- Occupation: Privateer
- Years active: 1704-1707
- Known for: Attacking the largest ships he could find
- Piratical career
- Base of operations: New England
- Commands: New York Galley Sea Flower Swallow

= Regnier Tongrelow =

Regnier Tongrelow (fl. 1704-1707) was a prolific privateer who operated out of New England. He captured a large number of ships over a short career, sending most back to New York, and was known for attacking the largest ships he could find.

==History==

Thought to be French or Dutch, Tongrelow took advantage of privateering opportunities sparked by Queen Anne's War. He is first recorded privateering in early 1704 when he was wounded while capturing several ships near Curacao, which he sent back to Rhode Island to be condemned. Another prize ship he sent back to New England appeared to locals to be a French privateer and was nearly attacked; the privateer prize crew jumped overboard and swam ashore, leading to suspicions that Tongrelow might have verged into piracy.

Tongrelow's sloop Swallow was reclaimed by its owners late in 1704, so he returned to New York before sailing out again in command of the sloop Sea Flower, which was lost at sea in early 1705. Tongrelow survived and reclaimed much of the loot he'd collected. In September he purchased a 200-ton, 18-gun ship and named it New York Galley, manning it with 120 sailors. Fellow privateers Adrian Claver and Thomas Penniston had meanwhile returned to port with a Spanish prize; Penniston, after repairing his own ship Setty, agreed to sail as Tongrelow's consort. They were joined by Nat Burches, whose small 27-man sloop served as the fleet's tender.

They set out that December alongside Otto Van Tuyl, who had taken command of Claver's ship Castel del Rey; on the way out of New York's harbor Van Tuyl's ship ran aground and was destroyed, killing him, while the others evaded worsening weather and sailed to the Caribbean. Raiding out of Bermuda and Barbados in early 1706, Penniston took several small vessels before he and Tongrelow captured most of a French convoy out of Petit-Goave.
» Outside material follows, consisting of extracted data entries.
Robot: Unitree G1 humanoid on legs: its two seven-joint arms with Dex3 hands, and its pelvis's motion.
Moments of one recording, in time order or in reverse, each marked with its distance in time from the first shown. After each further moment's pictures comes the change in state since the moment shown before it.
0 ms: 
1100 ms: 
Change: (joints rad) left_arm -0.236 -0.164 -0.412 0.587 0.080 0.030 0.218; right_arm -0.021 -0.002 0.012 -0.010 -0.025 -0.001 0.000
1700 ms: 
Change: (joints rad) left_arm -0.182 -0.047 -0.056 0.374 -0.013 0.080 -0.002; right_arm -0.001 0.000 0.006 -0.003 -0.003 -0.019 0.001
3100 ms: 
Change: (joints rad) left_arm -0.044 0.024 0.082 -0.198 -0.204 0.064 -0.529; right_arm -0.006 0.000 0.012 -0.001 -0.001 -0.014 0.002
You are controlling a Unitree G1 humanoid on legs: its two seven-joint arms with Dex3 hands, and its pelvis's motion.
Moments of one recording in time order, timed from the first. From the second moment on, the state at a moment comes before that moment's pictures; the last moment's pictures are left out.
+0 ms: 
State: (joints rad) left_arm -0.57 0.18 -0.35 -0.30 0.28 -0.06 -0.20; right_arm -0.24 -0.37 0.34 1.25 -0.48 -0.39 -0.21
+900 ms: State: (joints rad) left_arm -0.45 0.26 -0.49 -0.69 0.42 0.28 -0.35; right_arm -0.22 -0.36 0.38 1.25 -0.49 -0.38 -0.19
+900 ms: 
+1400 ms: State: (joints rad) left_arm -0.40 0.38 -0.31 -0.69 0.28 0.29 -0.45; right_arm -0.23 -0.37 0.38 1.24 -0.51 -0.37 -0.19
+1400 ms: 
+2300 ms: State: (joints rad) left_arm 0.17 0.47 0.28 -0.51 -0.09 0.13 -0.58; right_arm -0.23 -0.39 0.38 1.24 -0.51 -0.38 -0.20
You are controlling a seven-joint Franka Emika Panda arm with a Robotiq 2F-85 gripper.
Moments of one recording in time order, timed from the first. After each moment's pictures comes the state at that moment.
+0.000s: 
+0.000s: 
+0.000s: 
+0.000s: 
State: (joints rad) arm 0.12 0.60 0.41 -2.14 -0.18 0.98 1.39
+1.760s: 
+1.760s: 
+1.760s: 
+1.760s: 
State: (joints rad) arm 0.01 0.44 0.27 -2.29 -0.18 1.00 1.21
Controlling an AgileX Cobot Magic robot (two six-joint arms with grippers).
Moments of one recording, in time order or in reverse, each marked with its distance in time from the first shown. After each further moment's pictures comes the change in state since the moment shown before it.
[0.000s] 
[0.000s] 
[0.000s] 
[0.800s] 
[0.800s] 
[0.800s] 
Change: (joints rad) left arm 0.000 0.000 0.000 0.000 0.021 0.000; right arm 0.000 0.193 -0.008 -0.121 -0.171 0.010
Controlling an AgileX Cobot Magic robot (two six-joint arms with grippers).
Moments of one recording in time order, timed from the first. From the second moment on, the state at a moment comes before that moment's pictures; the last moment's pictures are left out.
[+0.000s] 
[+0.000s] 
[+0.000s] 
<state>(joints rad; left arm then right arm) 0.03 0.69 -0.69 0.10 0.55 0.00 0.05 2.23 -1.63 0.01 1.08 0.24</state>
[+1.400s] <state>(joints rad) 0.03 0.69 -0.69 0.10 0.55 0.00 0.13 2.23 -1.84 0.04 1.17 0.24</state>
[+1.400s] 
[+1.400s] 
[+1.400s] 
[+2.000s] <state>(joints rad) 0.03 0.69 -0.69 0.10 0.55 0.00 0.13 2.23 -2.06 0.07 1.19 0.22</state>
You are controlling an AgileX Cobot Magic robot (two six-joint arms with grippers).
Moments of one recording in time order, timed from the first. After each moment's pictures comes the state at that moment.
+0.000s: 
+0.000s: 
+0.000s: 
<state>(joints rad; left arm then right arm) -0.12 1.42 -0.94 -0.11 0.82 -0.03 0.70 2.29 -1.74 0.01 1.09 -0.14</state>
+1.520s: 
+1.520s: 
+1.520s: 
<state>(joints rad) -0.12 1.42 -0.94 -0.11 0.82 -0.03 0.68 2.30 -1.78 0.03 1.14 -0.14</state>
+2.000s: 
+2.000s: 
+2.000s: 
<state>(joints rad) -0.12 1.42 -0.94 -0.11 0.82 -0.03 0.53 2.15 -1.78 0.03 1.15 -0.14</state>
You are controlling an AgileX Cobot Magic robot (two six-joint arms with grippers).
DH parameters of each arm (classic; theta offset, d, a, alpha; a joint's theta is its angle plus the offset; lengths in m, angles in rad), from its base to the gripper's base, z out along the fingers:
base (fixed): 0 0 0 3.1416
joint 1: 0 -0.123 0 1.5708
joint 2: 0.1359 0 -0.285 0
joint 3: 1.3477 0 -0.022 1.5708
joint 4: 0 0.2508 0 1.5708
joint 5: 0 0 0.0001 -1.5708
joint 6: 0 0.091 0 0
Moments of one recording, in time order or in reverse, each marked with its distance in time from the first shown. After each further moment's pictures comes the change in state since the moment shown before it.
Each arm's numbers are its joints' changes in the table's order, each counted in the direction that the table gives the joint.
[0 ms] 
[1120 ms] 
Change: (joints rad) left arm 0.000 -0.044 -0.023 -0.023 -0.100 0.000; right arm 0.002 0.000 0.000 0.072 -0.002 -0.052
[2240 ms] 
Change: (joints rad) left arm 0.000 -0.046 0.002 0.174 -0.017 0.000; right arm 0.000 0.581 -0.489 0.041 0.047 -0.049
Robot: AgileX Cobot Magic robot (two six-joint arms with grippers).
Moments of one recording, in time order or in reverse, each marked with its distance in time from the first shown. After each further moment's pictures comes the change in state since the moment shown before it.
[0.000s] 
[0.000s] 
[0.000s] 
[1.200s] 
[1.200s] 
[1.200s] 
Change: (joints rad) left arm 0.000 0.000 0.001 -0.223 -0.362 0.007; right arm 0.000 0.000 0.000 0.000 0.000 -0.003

In July 1706 Burches in his tiny vessel attacked a huge 600-ton, 24-gun, 250-man Spanish ship. Thanks to several lucky cannon shots the Spanish ship was forced to retreat and beached itself to escape. Burches told Tongrelow about the encounter, who tried unsuccessfully to find the vulnerable ship. Burches later found it himself and forced the Spaniards to relinquish all their rum and wine. Shortly afterwards, Penniston attacked two ships at once but was forced to retreat. He lost an arm in the fight and the Setty was badly damaged; it foundered and sank with all hands lost before reaching port.

Tongrelow joined with Dutch and Jamaican privateers to attack another convoy in September 1706, again capturing the largest opponent (Monserrat Merchant) himself, which he accompanied back to New York. He departed for another cruise in January 1707 alongside Burches. That April Tongrelow engaged a 36-gun, 160-man French ship off Hispaniola but was forced to retreat to Bonaire after several hours. After repairing his ship he raided off Havana, whose Governor sent two armed sloops in August to capture him; he in turn captured both. The exasperated Governor then assembled a three-ship flotilla to capture Tongrelow, who escaped, though Burches may have been lost in the area when he failed to make a planned rendezvous. Tongrelow's further activities are not recorded; he may have retired, as the New York Galley was soon noted under the command of a Captain Hardy.

==See also==
- War of Spanish Succession – the European conflict which spilled into the Americas as “Queen Anne’s War.”